Bottom Line: We compared pumpkin yield, A. mellifera flower visitation frequency and B. impatiens flower visitation frequency between treatments.Results indicated that supplementing pumpkin fields with either A. mellifera or B. impatiens hives did not increase their visitation to pumpkin flowers or fruit yield compared with those that were not supplemented.These results suggest that supplementation with managed bees may not improve pumpkin production and that A. mellifera and B. impatiens are important pollinators of pumpkin in our system.

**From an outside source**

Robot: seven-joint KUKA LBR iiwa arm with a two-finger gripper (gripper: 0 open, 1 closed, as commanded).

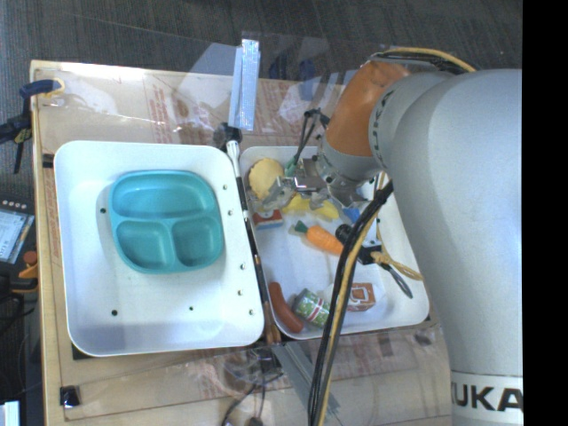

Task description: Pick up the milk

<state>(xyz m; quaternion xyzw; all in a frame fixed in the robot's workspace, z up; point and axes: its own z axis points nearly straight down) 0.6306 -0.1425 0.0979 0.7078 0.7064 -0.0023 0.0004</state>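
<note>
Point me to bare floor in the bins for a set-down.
Left bin: a white margin rings the teal divided tray, widest along the near edge. Right bin: crowded; only a small patch between carrot and sausage.

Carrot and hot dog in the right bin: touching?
Apart. The camera view shows the carrot mid-bin and the hot dog near the bin's front edge, with bare white floor between them.

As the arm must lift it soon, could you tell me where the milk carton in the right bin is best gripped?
Probably from straight above, across the short sides of the milk carton. It seems to lie flat by the front wall of the right bin, with the green can close beside it, so a sideways approach looks blocked.
</note>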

View Article: PubMed Central - PubMed

Affiliation: Department of Entomology, Cornell University, New York State Agricultural Experiment Station, Geneva, New York, United States of America. jessica.petersen@cornell.edu

ABSTRACT
Pollinators provide an important service in many crops. Managed honey bees (Apis mellifera L.) are used to supplement pollination services provided by wild bees with the assumption that they will enhance pollination, fruit set and crop yield beyond the levels provided by the wild bees. Recent declines in managed honey bee populations have stimulated interest in finding alternative managed pollinators to service crops. In the eastern U.S., managed hives of the native common eastern bumble bee (Bombus impatiens Cresson) may be an excellent choice. To examine this issue, a comprehensive 2-yr study was conducted to compare fruit yield and bee visits to flowers in pumpkin (Cucurbita pepo L.) fields that were either supplemented with A. mellifera hives, B. impatiens hives or were not supplemented. We compared pumpkin yield, A. mellifera flower visitation frequency and B. impatiens flower visitation frequency between treatments. Results indicated that supplementing pumpkin fields with either A. mellifera or B. impatiens hives did not increase their visitation to pumpkin flowers or fruit yield compared with those that were not supplemented. Next, the relationship between frequency of pumpkin flower visitation by the most prominent bee species (Peponapis pruinosa (Say), B. impatiens and A. mellifera) and fruit yield was determined across all pumpkin fields sampled. Fruit yield increased as the frequency of flower visits by A. mellifera and B. impatiens increased in 2011 and 2012, respectively. These results suggest that supplementation with managed bees may not improve pumpkin production and that A. mellifera and B. impatiens are important pollinators of pumpkin in our system.